На какое-то время герцог мог перевести дух — но ненадолго. Международная обстановка в то время тоже была напряжённой. В январе вспыхнуло восстание в Испании, и король Фердинанд VII был вынужден подчиниться якобинской конституции 1812 года. В марте Ришельё и Паскье отправили в Мадрид маркиза де Латур-Дюпена для посредничества между Бурбонами и повстанцами, однако Англия быстро добилась отмены французской дипломатической миссии. Эти события придали размах движениям карбонариев и франкмасонов в Неаполитанском королевстве; весной там сложился заговор офицеров с целью установления конституционной монархии. А от Италии до Франции рукой подать...
В середине августа в Эпинале был арестован драгунский подполковник в отставке Огюстен Жозеф Карон по обвинению в подготовке военного мятежа на манер испанского; 19-го числа волна арестов офицеров и унтер-офицеров прокатилась по четырём легионам, расквартированным в Париже, а также королевской гвардии, было схвачено 138 человек, некоторым удалось бежать. В «Универсальном вестнике» напечатали сообщение о раскрытии заговора с целью свержения монархии и провозглашения правителем «одного из членов семейства Бонапарт» (сына Наполеона).

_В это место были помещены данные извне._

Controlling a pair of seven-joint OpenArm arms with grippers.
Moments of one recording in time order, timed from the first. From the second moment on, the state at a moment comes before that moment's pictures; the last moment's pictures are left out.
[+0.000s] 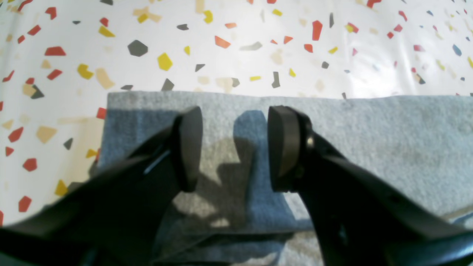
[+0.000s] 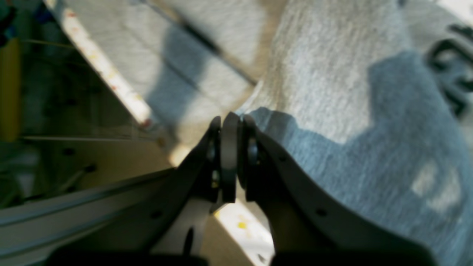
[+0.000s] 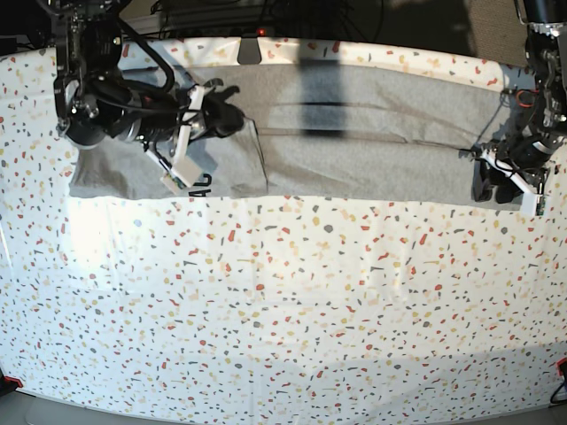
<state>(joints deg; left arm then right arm) 8.1 -21.2 -16.3 81.1 -27.0 -28.9 27.5 -11.8 19.5 2.3 106.0 54.3 34.2 -73.0</state>
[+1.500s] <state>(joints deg) 16.3 -26.9 -21.5 69.0 -48.0 -39.9 25.1 -5.1 19.5 8.3 106.0 48.8 34.2 -72.3</state>
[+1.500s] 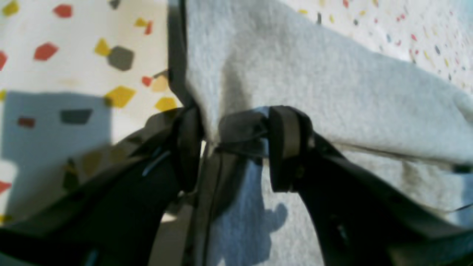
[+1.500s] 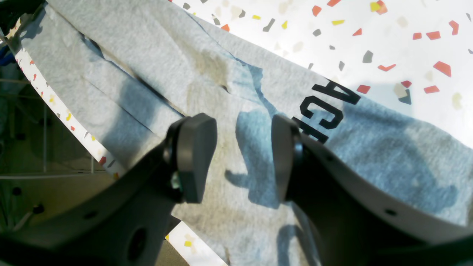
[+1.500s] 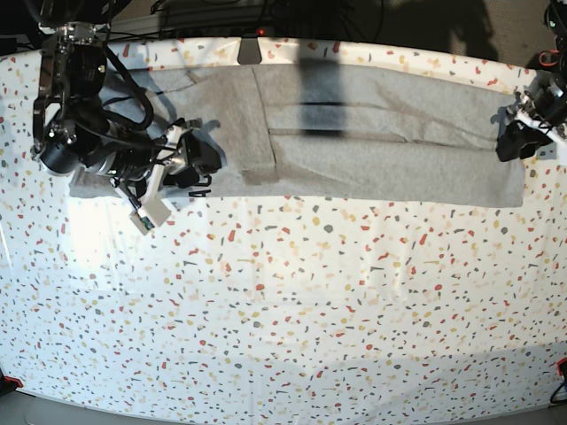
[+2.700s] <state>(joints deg) 15.1 -20.8 -25.4 68.3 -48.1 -39.8 24.8 -5.1 19.5 8.3 106.0 48.9 34.2 -72.9</state>
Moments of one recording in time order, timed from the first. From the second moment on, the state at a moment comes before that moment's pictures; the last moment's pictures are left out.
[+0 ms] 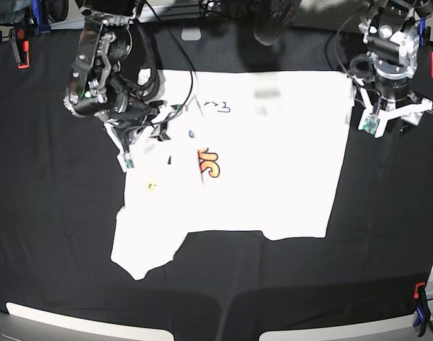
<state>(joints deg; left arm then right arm) 25.3 -30.4 14.1 114.5 21.4 13.5 49.2 -5.4 -3.3 20.0 92.9 15.7 37.8 -57.3</state>
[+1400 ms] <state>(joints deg) 25.3 -30.4 14.1 114.5 17.8 13.5 49.1 -6.0 15.0 51.0 102.3 3.1 28.7 -59.0</state>
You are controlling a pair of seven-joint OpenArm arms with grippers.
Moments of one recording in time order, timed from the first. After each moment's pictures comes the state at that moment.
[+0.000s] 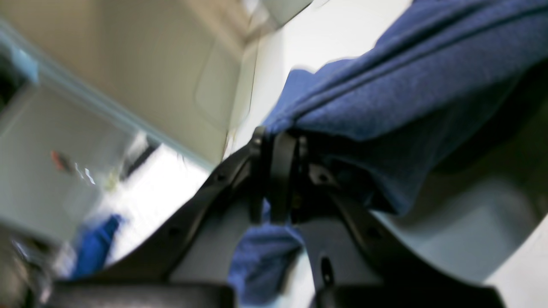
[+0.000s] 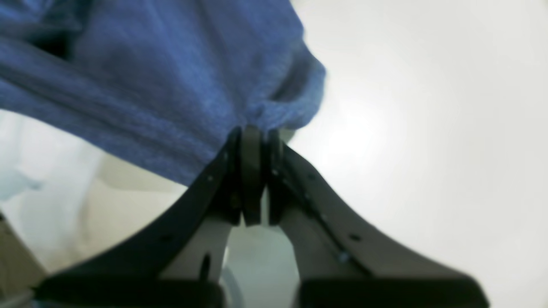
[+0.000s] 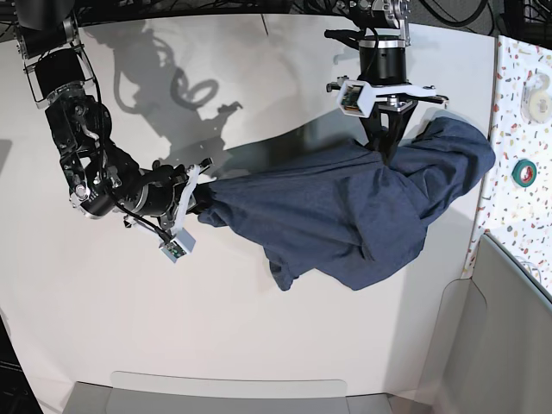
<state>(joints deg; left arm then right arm) 35.6 -1.0 8.5 116.8 46.3 13.3 7.3 17.5 28.8 -21.3 102.0 43.4 8.7 -70.3</state>
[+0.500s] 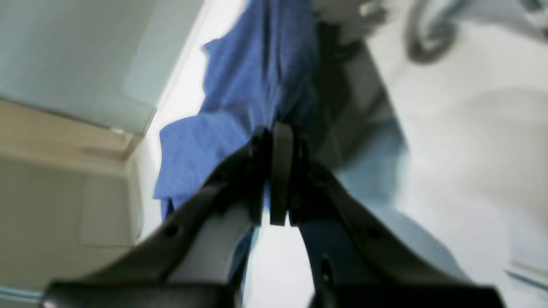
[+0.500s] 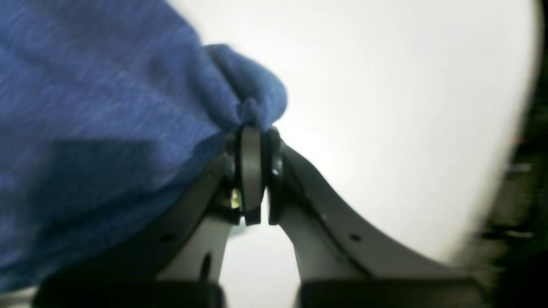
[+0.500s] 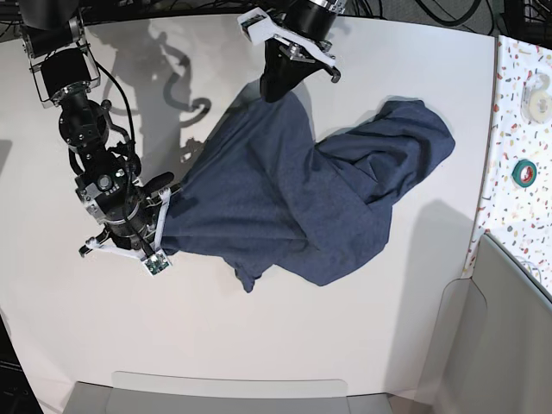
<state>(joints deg) 34.5 -14.1 43.0 112.4 55.8 6.2 19.0 17.4 26.1 -20.8 101.7 1.3 8.9 -66.4</state>
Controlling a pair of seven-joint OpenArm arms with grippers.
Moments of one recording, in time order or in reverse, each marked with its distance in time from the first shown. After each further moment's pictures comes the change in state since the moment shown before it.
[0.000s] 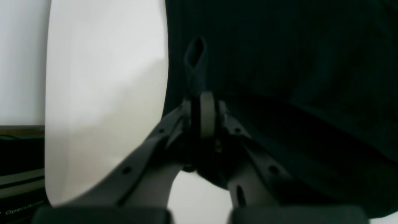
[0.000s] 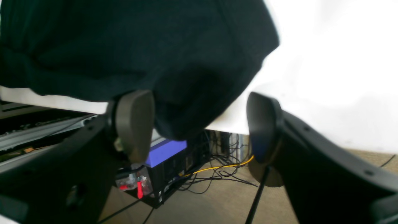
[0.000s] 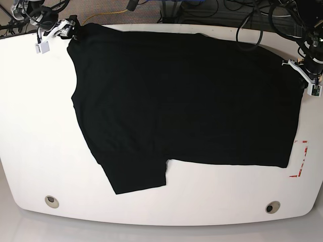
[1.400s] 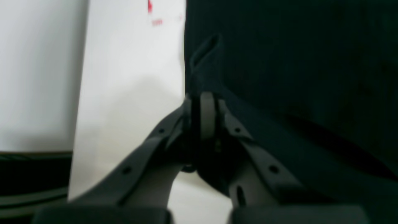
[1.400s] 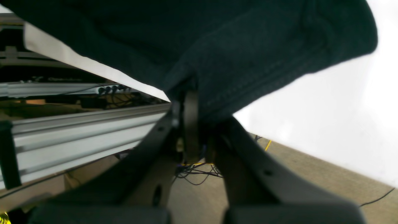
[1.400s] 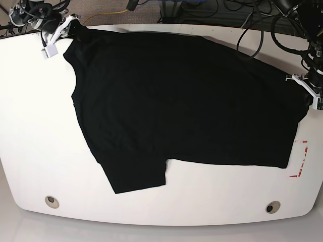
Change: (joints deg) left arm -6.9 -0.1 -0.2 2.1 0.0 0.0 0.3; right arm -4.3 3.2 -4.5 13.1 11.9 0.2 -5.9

К счастью, 29 сентября вдова герцога Беррийского Мария Каролина произвела на свет младенца мужского пола, которому Людовик XVIII присвоил титул герцога Бордоского в честь первого города, перешедшего на сторону Бурбонов в 1814 году (при крещении, которое состоится 1 мая 1821 года, мальчик будет наречен Генрихом). Род Бурбонов не пресёкся, младенца величали «дитя чуда». Ришельё искренне радовался этому событию, но вместе с тем не мог не испытывать тревоги: рождение мальчика ослабляло позиции его дяди герцога Ангулемского, союзника Дюка, и придавало больше веса Месье в его отношениях с королём. В день благодарственного молебна по случаю чудесного рождения Ришельё прогуливался по своему саду вместе с Поццо ди Борго. Заслышав звон колоколов, Поццо сказал: «Это поминальный звон по династии», — и собеседник с ним согласился...
76
Право голоса получали те, кто платил не менее 300 франков прямых налогов — земельного, на движимое имущество, на экономическую деятельность, на двери и окна (первые три были введены Законодательным собранием, последний — Директорией в 1798 году, им облагались владельцы недвижимости, а уплачиваемая сумма зависела от количества и размера окон и дверей; он будет отменён только в 1926 году).